Drop every picture. Return the rest of the entries exactly.

>>

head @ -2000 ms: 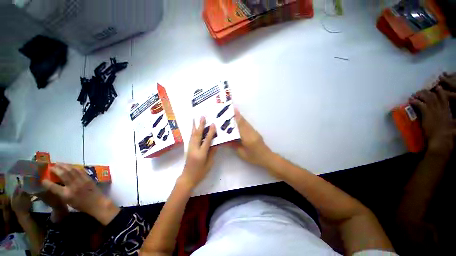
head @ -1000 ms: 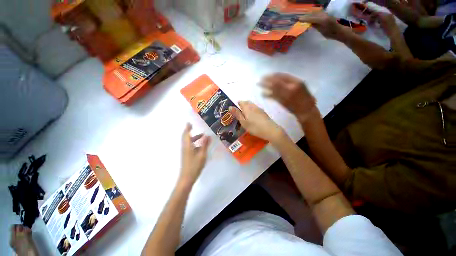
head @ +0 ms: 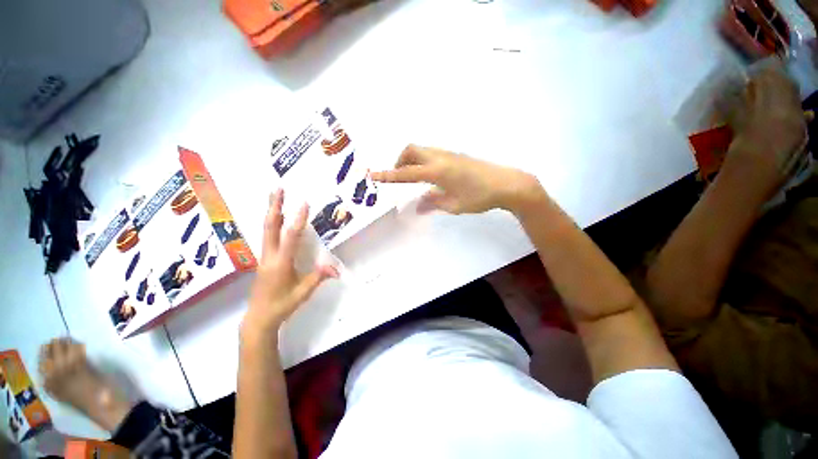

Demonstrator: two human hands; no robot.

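Note:
A retail box or carton lies in front of me, white printed face up, with a pale flap at its near end. I cannot tell how far it is opened out. My left hand is open at its lower left edge, fingers spread. My right hand is at its right edge, index finger stretched to the edge, not closed round it. Two made-up boxes lie side by side at left, white faces up, an orange side showing.
Loose black pieces lie far left, below a grey sack. Orange carton blanks are at the far edge. A neighbour's hand is at right near clear plastic; another's blurred hand is at lower left.
The view has turned back to the left. The orange, dark-fronted carton in my right hand is no longer seen; a white-faced one lies between my hands. The right neighbour's reaching hand has withdrawn.

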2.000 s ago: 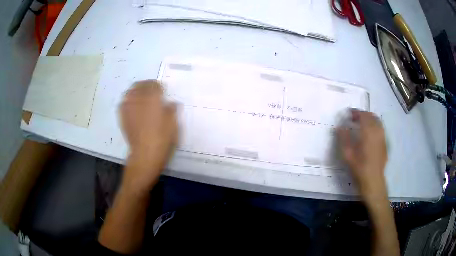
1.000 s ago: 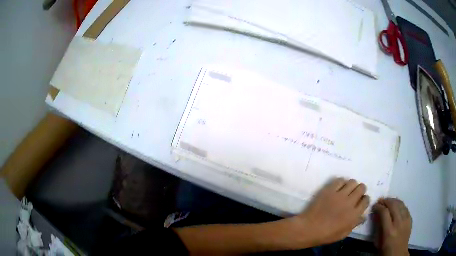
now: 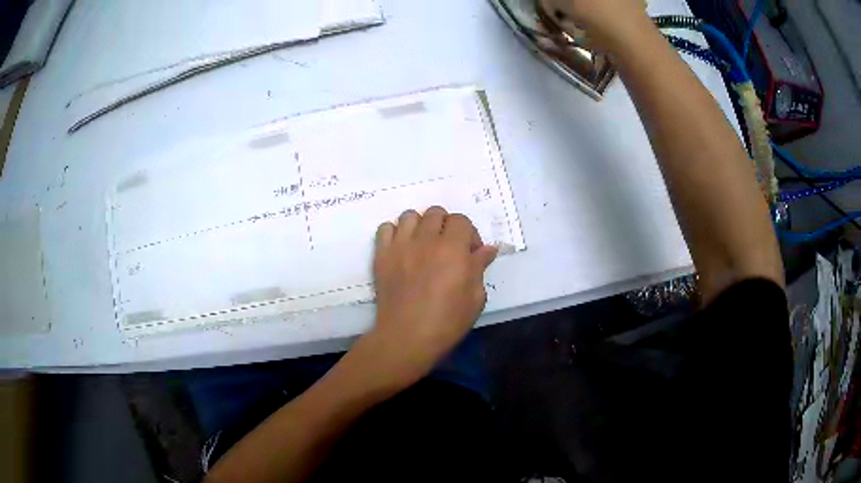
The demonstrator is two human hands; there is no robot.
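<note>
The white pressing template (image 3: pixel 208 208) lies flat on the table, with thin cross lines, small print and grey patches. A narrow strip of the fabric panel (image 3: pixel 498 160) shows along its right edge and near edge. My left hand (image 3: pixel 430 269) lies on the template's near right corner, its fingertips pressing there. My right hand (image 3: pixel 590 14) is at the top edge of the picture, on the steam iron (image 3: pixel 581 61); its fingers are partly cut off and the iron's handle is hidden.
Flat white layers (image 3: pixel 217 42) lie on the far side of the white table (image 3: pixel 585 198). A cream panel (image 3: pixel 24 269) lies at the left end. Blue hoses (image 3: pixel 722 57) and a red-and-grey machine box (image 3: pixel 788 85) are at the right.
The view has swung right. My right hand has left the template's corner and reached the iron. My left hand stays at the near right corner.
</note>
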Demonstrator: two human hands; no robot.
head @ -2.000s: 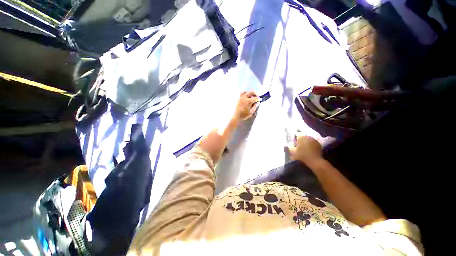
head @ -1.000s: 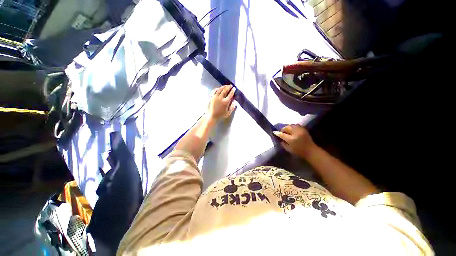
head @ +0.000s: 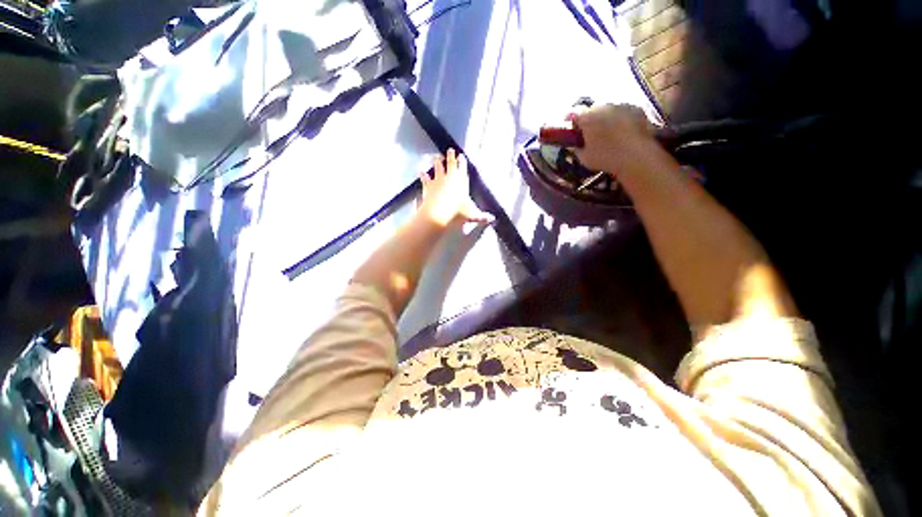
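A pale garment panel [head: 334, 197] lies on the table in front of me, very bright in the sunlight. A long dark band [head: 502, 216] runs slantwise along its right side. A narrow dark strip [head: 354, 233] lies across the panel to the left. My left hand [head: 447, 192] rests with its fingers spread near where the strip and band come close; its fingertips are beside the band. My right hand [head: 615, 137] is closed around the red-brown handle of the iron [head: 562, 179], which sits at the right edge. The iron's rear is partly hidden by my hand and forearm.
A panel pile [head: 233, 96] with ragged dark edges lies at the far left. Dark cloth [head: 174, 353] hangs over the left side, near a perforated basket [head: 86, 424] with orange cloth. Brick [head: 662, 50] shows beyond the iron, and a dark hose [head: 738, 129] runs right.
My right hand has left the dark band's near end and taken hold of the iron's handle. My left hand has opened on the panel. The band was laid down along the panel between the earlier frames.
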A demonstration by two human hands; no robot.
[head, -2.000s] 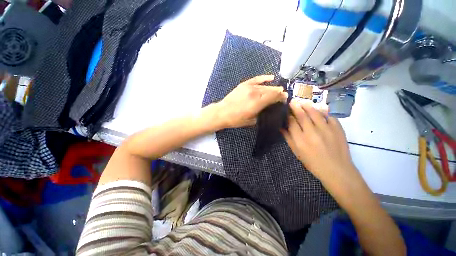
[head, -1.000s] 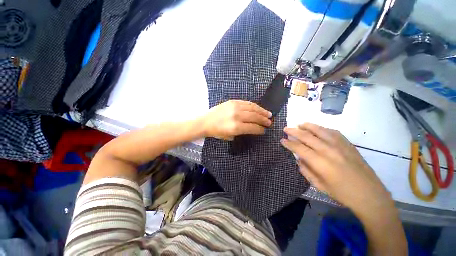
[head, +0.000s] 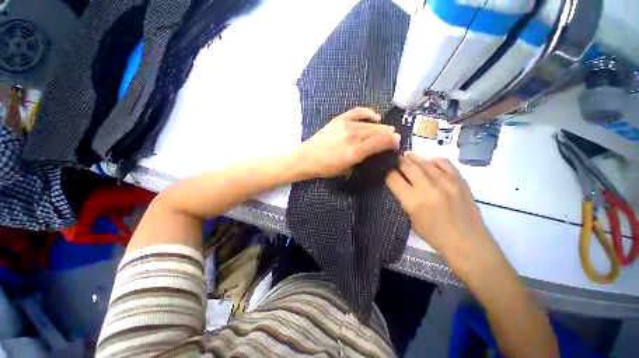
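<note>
A dark checked cut panel [head: 336,87] lies lengthwise left of the needle area and hangs over the table's front edge. A smaller plain black piece [head: 371,171] lies on it, partly under my fingers. My left hand [head: 350,143] is on the black piece, thumb and fingers close together near the presser foot. My right hand [head: 431,196] has its fingertips at the panel's right edge, just below the foot. The sewing machine's white head [head: 441,49] stands over the edge of the cloth. The needle tip is too small to make out.
Orange and red handled scissors [head: 592,203] lie at the right. A grey cylinder [head: 478,145] stands beside the foot. A thick stack of dark checked pieces [head: 70,105] lies upper left. A red stool [head: 112,210] and checked cloth show below it.
Since one second ago, both hands have moved up towards the presser foot and closer together. The black piece is now more covered and bunched, and the panel's lower part is folded narrower.
</note>
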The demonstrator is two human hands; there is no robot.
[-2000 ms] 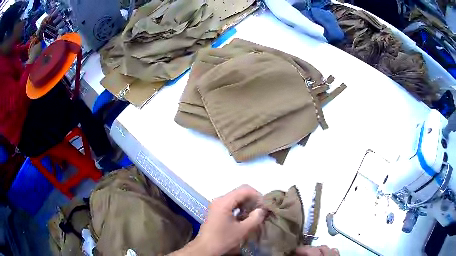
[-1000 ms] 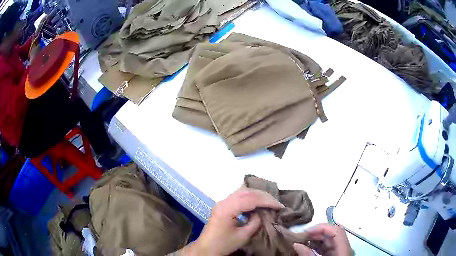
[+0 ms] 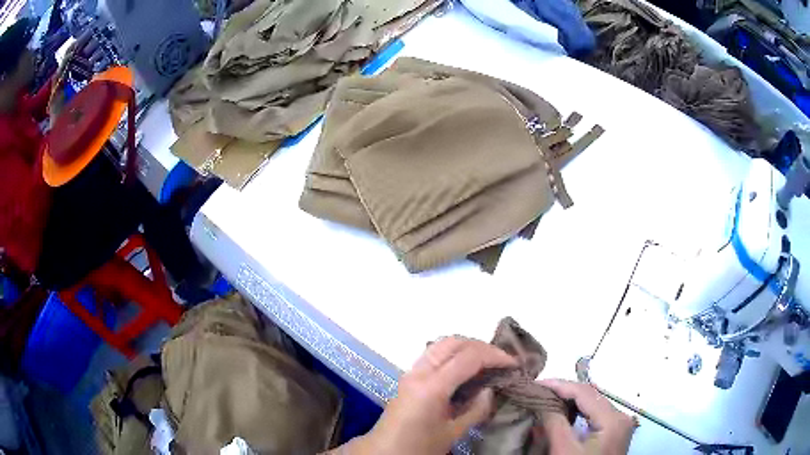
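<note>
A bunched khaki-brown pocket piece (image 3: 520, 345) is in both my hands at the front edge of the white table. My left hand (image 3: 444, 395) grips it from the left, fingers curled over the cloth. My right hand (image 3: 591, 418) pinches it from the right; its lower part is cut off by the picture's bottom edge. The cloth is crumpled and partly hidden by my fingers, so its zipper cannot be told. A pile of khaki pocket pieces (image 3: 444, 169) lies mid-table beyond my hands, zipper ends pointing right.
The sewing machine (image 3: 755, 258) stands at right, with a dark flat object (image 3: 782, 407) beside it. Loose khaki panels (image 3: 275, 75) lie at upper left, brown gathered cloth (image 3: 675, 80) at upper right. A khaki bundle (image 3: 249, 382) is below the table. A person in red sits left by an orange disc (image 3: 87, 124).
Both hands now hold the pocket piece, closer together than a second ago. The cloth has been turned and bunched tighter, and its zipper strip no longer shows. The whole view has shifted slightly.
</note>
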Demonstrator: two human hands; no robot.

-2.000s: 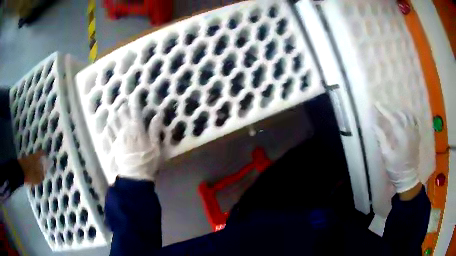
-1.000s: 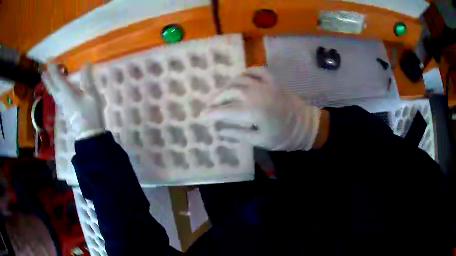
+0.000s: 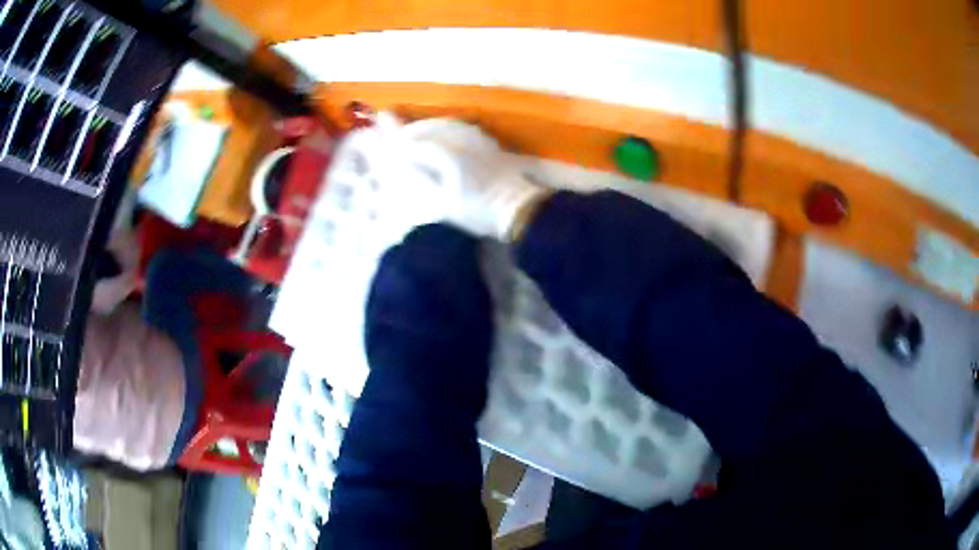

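Observation:
A white foam tray with pale, empty-looking clover pockets lies on the orange ledge, partly under my sleeves. Another white tray edge, overexposed and blurred, shows at its left end. My right hand, in a white glove, reaches across to the far left end of the tray. My left hand, also gloved, is blurred and merges with the white tray and the right hand. Their fingers and any grip are unclear. A small black part lies alone on a white sheet at the right.
A green button and a red button are on the orange rail. A tape dispenser is beyond the ledge. A monitor fills the left edge. A seated person is near a red stool. Another pocketed tray is lower left.
The view has swung left. My right hand has moved from the tray's right part to its left end, beside my left hand. The monitor and seated person have come into view.

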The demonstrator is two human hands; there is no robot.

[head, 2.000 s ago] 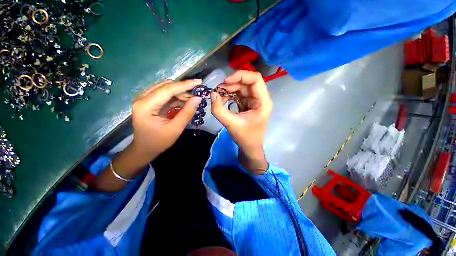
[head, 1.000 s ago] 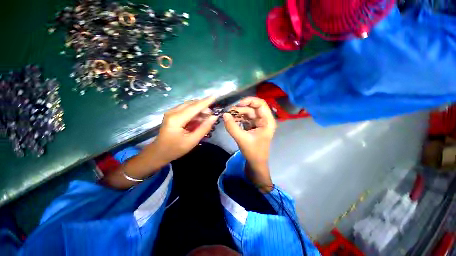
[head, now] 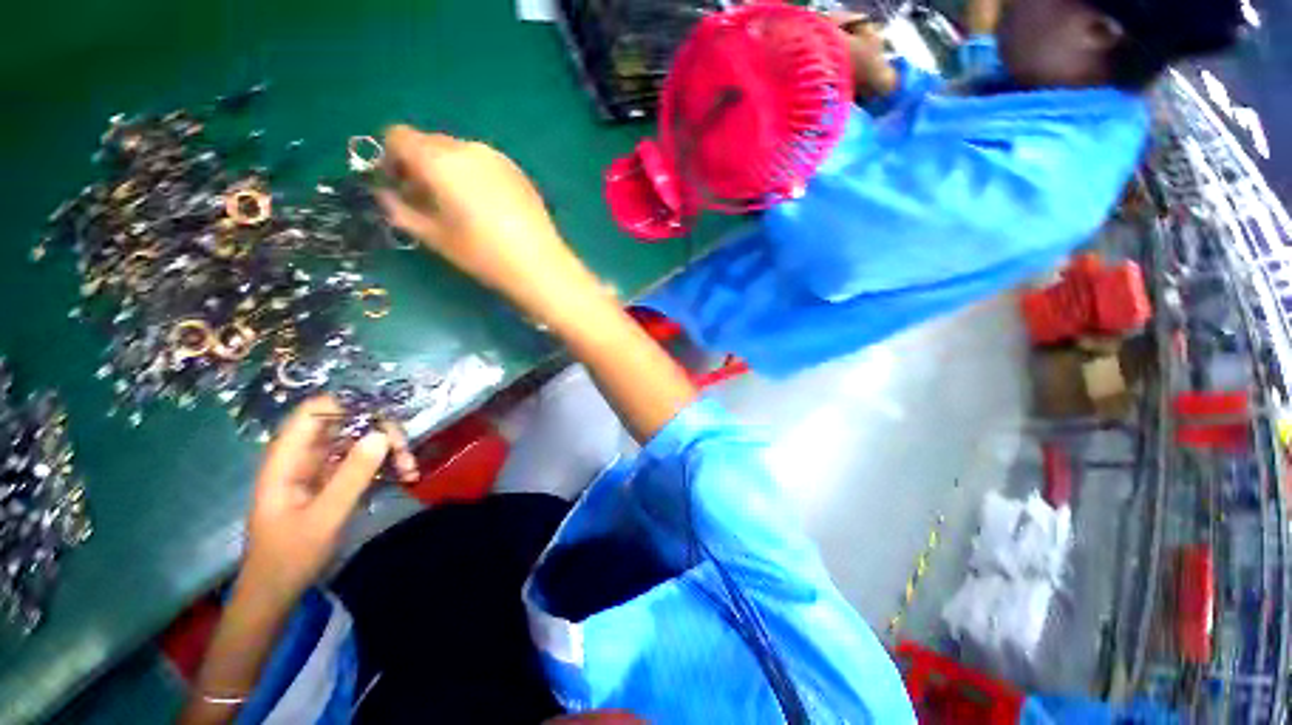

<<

SOLUTION
head @ -2000 ms: 
head @ -1000 ms: 
head @ +0 ms: 

Demonstrator: two human hands; no robot.

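Note:
A retail box or carton lies in front of me, white printed face up, with a pale flap at its near end. I cannot tell how far it is opened out. My left hand is open at its lower left edge, fingers spread. My right hand is at its right edge, index finger stretched to the edge, not closed round it. Two made-up boxes lie side by side at left, white faces up, an orange side showing.
Loose black pieces lie far left, below a grey sack. Orange carton blanks are at the far edge. A neighbour's hand is at right near clear plastic; another's blurred hand is at lower left.
The view has turned back to the left. The orange, dark-fronted carton in my right hand is no longer seen; a white-faced one lies between my hands. The right neighbour's reaching hand has withdrawn.
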
2.000 s ago: 
1.000 s ago: 
now: 
The demonstrator is two human hands; there is no robot.
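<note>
The white pressing template (image 3: pixel 208 208) lies flat on the table, with thin cross lines, small print and grey patches. A narrow strip of the fabric panel (image 3: pixel 498 160) shows along its right edge and near edge. My left hand (image 3: pixel 430 269) lies on the template's near right corner, its fingertips pressing there. My right hand (image 3: pixel 590 14) is at the top edge of the picture, on the steam iron (image 3: pixel 581 61); its fingers are partly cut off and the iron's handle is hidden.
Flat white layers (image 3: pixel 217 42) lie on the far side of the white table (image 3: pixel 585 198). A cream panel (image 3: pixel 24 269) lies at the left end. Blue hoses (image 3: pixel 722 57) and a red-and-grey machine box (image 3: pixel 788 85) are at the right.
The view has swung right. My right hand has left the template's corner and reached the iron. My left hand stays at the near right corner.
</note>
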Demonstrator: two human hands; no robot.
head @ -2.000s: 
head @ -1.000s: 
head @ +0.000s: 
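A pale garment panel [head: 334, 197] lies on the table in front of me, very bright in the sunlight. A long dark band [head: 502, 216] runs slantwise along its right side. A narrow dark strip [head: 354, 233] lies across the panel to the left. My left hand [head: 447, 192] rests with its fingers spread near where the strip and band come close; its fingertips are beside the band. My right hand [head: 615, 137] is closed around the red-brown handle of the iron [head: 562, 179], which sits at the right edge. The iron's rear is partly hidden by my hand and forearm.
A panel pile [head: 233, 96] with ragged dark edges lies at the far left. Dark cloth [head: 174, 353] hangs over the left side, near a perforated basket [head: 86, 424] with orange cloth. Brick [head: 662, 50] shows beyond the iron, and a dark hose [head: 738, 129] runs right.
My right hand has left the dark band's near end and taken hold of the iron's handle. My left hand has opened on the panel. The band was laid down along the panel between the earlier frames.
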A demonstration by two human hands; no robot.
[head, -2.000s] 
[head, -1.000s] 
[head, +0.000s] 
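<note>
A dark checked cut panel [head: 336,87] lies lengthwise left of the needle area and hangs over the table's front edge. A smaller plain black piece [head: 371,171] lies on it, partly under my fingers. My left hand [head: 350,143] is on the black piece, thumb and fingers close together near the presser foot. My right hand [head: 431,196] has its fingertips at the panel's right edge, just below the foot. The sewing machine's white head [head: 441,49] stands over the edge of the cloth. The needle tip is too small to make out.
Orange and red handled scissors [head: 592,203] lie at the right. A grey cylinder [head: 478,145] stands beside the foot. A thick stack of dark checked pieces [head: 70,105] lies upper left. A red stool [head: 112,210] and checked cloth show below it.
Since one second ago, both hands have moved up towards the presser foot and closer together. The black piece is now more covered and bunched, and the panel's lower part is folded narrower.
</note>
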The demonstrator is two human hands; there is no robot.
[-2000 ms] 
[-1000 ms] 
[+0 ms] 
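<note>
A bunched khaki-brown pocket piece (image 3: 520, 345) is in both my hands at the front edge of the white table. My left hand (image 3: 444, 395) grips it from the left, fingers curled over the cloth. My right hand (image 3: 591, 418) pinches it from the right; its lower part is cut off by the picture's bottom edge. The cloth is crumpled and partly hidden by my fingers, so its zipper cannot be told. A pile of khaki pocket pieces (image 3: 444, 169) lies mid-table beyond my hands, zipper ends pointing right.
The sewing machine (image 3: 755, 258) stands at right, with a dark flat object (image 3: 782, 407) beside it. Loose khaki panels (image 3: 275, 75) lie at upper left, brown gathered cloth (image 3: 675, 80) at upper right. A khaki bundle (image 3: 249, 382) is below the table. A person in red sits left by an orange disc (image 3: 87, 124).
Both hands now hold the pocket piece, closer together than a second ago. The cloth has been turned and bunched tighter, and its zipper strip no longer shows. The whole view has shifted slightly.
</note>
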Demonstrator: two human hands; no robot.

-2.000s: 
-1.000s: 
+0.000s: 

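Observation:
A white foam tray with pale, empty-looking clover pockets lies on the orange ledge, partly under my sleeves. Another white tray edge, overexposed and blurred, shows at its left end. My right hand, in a white glove, reaches across to the far left end of the tray. My left hand, also gloved, is blurred and merges with the white tray and the right hand. Their fingers and any grip are unclear. A small black part lies alone on a white sheet at the right.
A green button and a red button are on the orange rail. A tape dispenser is beyond the ledge. A monitor fills the left edge. A seated person is near a red stool. Another pocketed tray is lower left.
The view has swung left. My right hand has moved from the tray's right part to its left end, beside my left hand. The monitor and seated person have come into view.
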
The demonstrator is two human hands; there is no robot.

[head, 2.000 s ago] 
[head, 1.000 s ago] 
[head, now] 

Work on the exercise is finished.